=== What you will do ===
From the first line to the last, copy the material exactly.

=== Dataset section ===
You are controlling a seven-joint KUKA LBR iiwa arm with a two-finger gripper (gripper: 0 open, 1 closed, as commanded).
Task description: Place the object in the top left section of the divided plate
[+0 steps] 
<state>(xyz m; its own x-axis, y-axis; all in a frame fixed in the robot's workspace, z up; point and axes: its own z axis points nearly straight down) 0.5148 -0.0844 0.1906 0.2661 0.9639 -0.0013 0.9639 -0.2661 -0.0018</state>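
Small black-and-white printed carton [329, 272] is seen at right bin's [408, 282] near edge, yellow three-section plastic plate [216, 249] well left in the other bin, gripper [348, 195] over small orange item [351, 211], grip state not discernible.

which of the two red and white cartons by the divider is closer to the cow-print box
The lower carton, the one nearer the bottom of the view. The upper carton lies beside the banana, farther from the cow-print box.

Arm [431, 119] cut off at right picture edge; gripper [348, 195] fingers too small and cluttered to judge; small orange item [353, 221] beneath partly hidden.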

=== Exercise answer ===
You are controlling a seven-joint KUKA LBR iiwa arm with a two-finger gripper (gripper: 0 open, 1 closed, as commanded).
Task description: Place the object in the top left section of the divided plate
[+0 steps] 
<state>(xyz m; its own x-axis, y-axis; all in a frame fixed in the robot's workspace, z up; point and axes: its own z axis points nearly straight down) 0.5148 -0.0844 0.1906 0.2661 0.9639 -0.0013 0.9639 -0.2661 -0.0018</state>
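Small black-and-white printed carton [329, 272] is seen at right bin's [408, 282] near edge, yellow three-section plastic plate [216, 249] well left in the other bin, gripper [348, 195] over small orange item [351, 211], grip state not discernible.

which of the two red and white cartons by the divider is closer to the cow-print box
The lower carton, the one nearer the bottom of the view. The upper carton lies beside the banana, farther from the cow-print box.

Arm [431, 119] cut off at right picture edge; gripper [348, 195] fingers too small and cluttered to judge; small orange item [353, 221] beneath partly hidden.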

Nothing else goes in the answer.